5 million scans VOC archives online and searchable

Colonial history at your fingertips with one click

Amsterdam, 2 October 2023 – On Wednesday 4 October, the GLOBALISE project of the Huygens Institute and several partners will make the five million scans from the archives of the Dutch East India Company digitally available, which have been transcribed using automatic handwritten text recognition. This will make the information in these archives on such fraught topics as slavery and colonial violence many times easier to search and read. And that will lead to new perspectives on the colonial past.

Since 2003, the VOC archives have been recognised as UNESCO Memory of the World. The part of the archives thus made accessible, known as the Overgekomen Brieven en Papieren, contains detailed information about the VOC’s actions in the seventeenth and eighteenth centuries. The documents testify to Dutch colonial history in Asia. They are also important for the local historiography of societies with which the VOC came into contact.

New light on the history of colonialism and Asia

Text recognition will lead to new perspectives on the colonial past. Matthias van Rossum, project leader (IISG): ‘The searchability makes information in the archives much more complete and faster to find. For example, the consequences of the terrible depopulation of the island of Liuqiu near Taiwan by the VOC in 1636 can be found at the click of a button. We know that the VOC was not only a trading company but also acted as a colonial government. But far too little research has been done on that. These archives show how the VOC acted against colonised and non-European societies.’

The archives contain information about lots of people, places and events in a huge area. That offers opportunities for all kinds of research. And not only in the Netherlands, but especially worldwide. Manjusha Kuruppath, researcher (Huygens Institute): ‘You can do genealogical research and look for references to people. Or to local histories, for instance in Indonesia or India, by looking for information about events, places or communities. You can even find information about phenomena such as disease and climate, which in turn can be of great interest for world historiography.’

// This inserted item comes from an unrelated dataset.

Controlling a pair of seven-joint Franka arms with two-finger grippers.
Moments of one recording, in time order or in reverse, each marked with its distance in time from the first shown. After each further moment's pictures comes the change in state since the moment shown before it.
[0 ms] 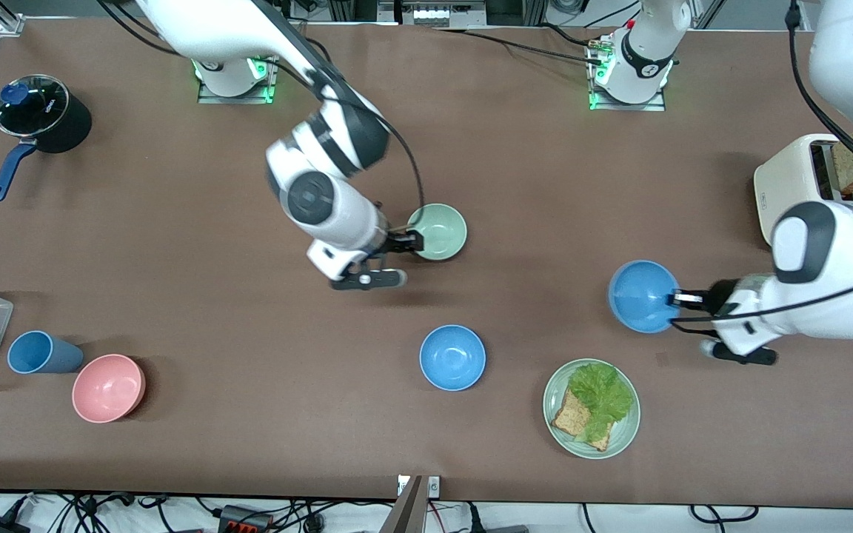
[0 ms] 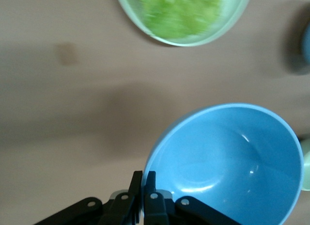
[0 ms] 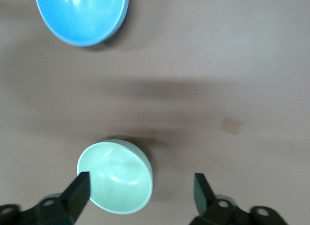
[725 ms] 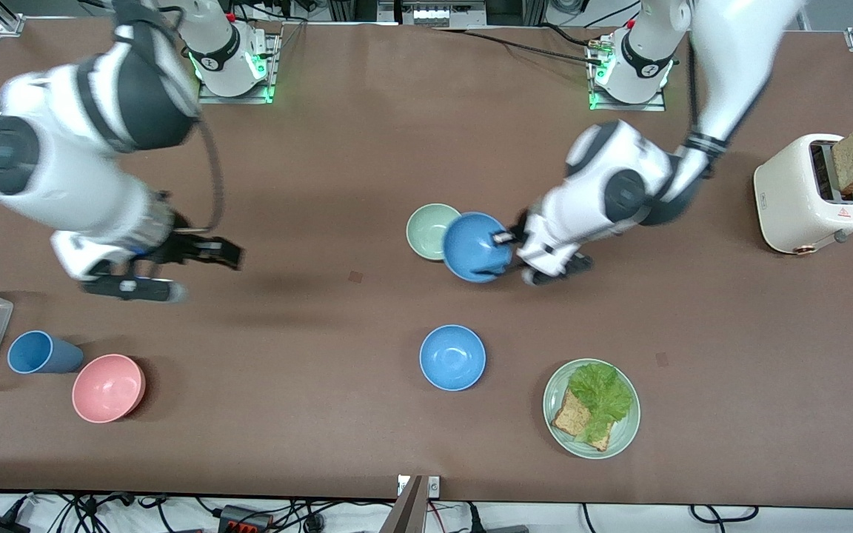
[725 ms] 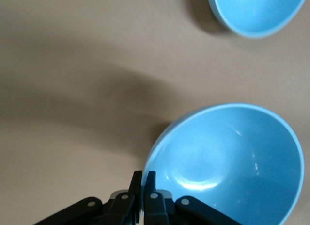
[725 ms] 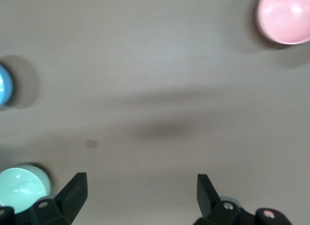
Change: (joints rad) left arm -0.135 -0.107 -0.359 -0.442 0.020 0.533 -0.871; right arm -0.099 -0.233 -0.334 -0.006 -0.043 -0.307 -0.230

This is only the first version of transcripts in a simple search environment. There is much more to come. Lodewijk Petram, project manager (Huygens Institute): ‘We find it very important that this data is available to as many people as possible as soon as possible. We expect to come up with an improved version by the end of the year. We do not limit our work only to text recognition. We are also bringing together data that gives contextual information to certain terms. And we are working on a search interface that supports new research methods. This will also make the VOC archives more accessible to an international audience.’

Text recognition for world heritage

The text recognition was made with the KNAW Humanities Cluster’s open-source Loghi transcription software. Recently, the VOC archives in the Netherlands, Indonesia and Sri Lanka, among others, have been largely digitised. The GLOBALISE project was awarded a grant from the Netherlands Organisation for Scientific Research (NWO) in 2021 to develop a digital research infrastructure for part of these archives.

GLOBALISE is a project of the Huygens Institute in cooperation with the International Institute of Social History, the National Archive, the Digital Infrastructure Department of the KNAW Humanities Cluster, the Vrije Universiteit Amsterdam and the University of Amsterdam.